◆ ACTIVITY:
The result should be every line in the data below that carries the string "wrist".

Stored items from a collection
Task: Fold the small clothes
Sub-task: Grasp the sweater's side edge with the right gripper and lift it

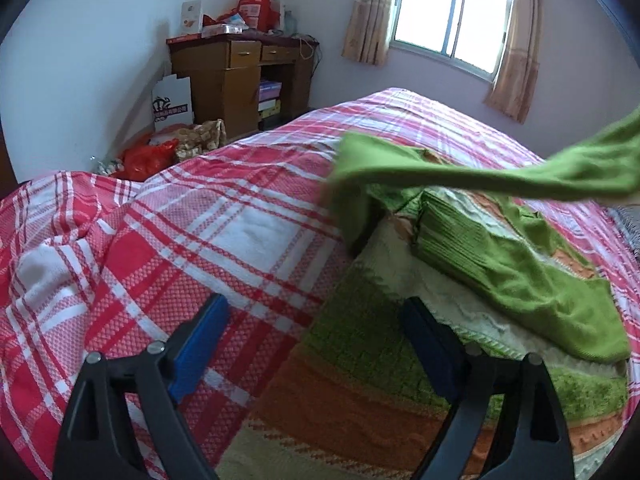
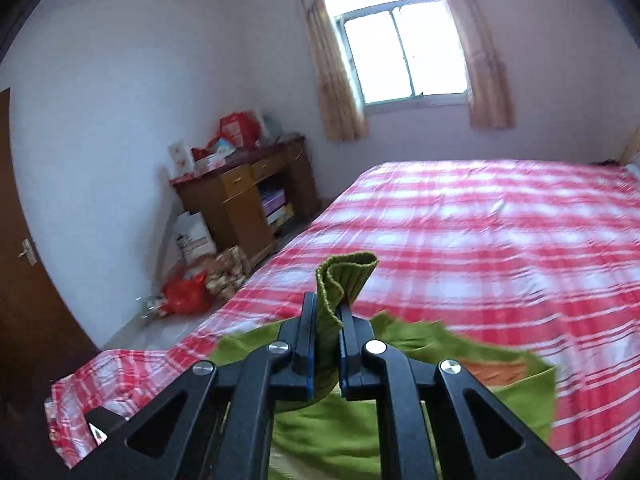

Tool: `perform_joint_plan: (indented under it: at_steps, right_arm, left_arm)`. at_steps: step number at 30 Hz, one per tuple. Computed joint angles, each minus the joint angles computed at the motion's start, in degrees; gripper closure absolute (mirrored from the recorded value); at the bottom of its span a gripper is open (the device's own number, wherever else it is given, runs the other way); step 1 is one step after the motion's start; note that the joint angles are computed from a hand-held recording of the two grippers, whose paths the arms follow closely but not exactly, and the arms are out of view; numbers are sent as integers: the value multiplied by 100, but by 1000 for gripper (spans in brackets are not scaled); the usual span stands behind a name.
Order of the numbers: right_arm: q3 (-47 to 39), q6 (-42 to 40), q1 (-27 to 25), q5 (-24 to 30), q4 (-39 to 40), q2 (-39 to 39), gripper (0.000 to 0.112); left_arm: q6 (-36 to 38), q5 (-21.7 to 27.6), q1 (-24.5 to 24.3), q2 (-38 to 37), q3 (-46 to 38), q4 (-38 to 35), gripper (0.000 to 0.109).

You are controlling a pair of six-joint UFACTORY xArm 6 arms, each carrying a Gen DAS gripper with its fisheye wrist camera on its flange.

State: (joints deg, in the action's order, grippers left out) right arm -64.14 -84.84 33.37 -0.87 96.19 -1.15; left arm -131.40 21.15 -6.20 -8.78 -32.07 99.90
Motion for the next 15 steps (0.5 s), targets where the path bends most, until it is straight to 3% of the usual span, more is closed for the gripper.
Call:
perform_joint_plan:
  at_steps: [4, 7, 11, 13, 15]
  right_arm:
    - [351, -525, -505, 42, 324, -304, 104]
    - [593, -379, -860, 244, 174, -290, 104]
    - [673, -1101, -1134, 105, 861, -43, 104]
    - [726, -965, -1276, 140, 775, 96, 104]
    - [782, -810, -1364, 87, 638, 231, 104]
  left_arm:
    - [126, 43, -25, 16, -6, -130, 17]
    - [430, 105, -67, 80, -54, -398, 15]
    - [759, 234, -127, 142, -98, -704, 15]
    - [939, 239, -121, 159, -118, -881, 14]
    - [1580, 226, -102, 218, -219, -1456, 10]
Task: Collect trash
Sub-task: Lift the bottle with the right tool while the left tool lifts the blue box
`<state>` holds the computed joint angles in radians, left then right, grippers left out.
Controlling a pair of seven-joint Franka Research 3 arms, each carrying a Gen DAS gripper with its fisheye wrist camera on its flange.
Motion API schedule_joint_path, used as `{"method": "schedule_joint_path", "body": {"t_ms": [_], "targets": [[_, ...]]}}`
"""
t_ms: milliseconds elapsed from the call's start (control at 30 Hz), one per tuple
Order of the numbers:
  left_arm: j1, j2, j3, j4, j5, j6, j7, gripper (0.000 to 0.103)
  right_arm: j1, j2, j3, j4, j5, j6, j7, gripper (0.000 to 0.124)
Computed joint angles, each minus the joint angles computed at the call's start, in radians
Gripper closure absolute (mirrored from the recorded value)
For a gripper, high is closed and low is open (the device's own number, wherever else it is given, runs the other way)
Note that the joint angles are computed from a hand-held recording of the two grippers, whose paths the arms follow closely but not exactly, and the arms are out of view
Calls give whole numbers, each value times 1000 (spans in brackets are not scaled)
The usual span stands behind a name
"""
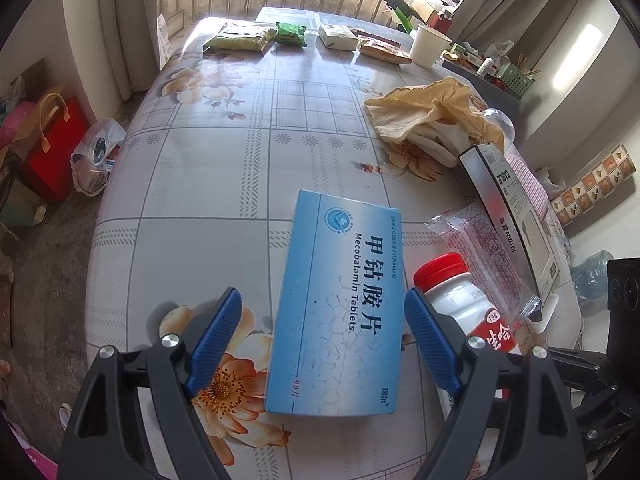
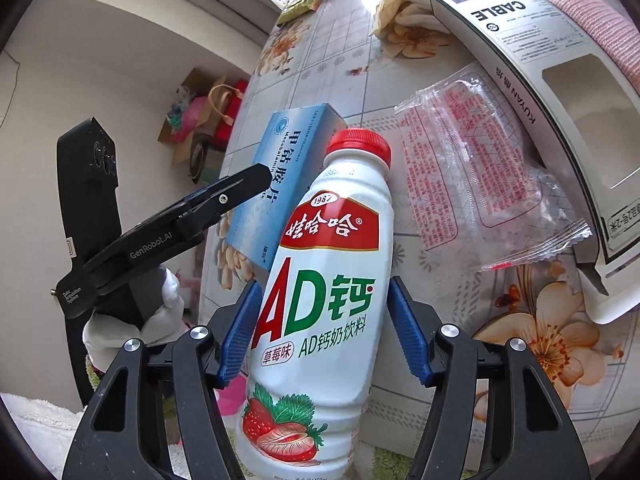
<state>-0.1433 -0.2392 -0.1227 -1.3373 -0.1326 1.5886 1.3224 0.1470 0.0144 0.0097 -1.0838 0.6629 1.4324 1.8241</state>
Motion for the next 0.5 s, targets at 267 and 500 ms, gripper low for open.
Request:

◆ PROBLEM SOLUTION:
You are controlling a pair of six-joint UFACTORY xArm 6 arms, each carrying a Gen DAS gripper with its fisheye wrist camera on its flange.
Controlling a pair of seven-joint Franka Research 3 arms, each carrying a Gen DAS gripper with its fisheye wrist camera on its flange.

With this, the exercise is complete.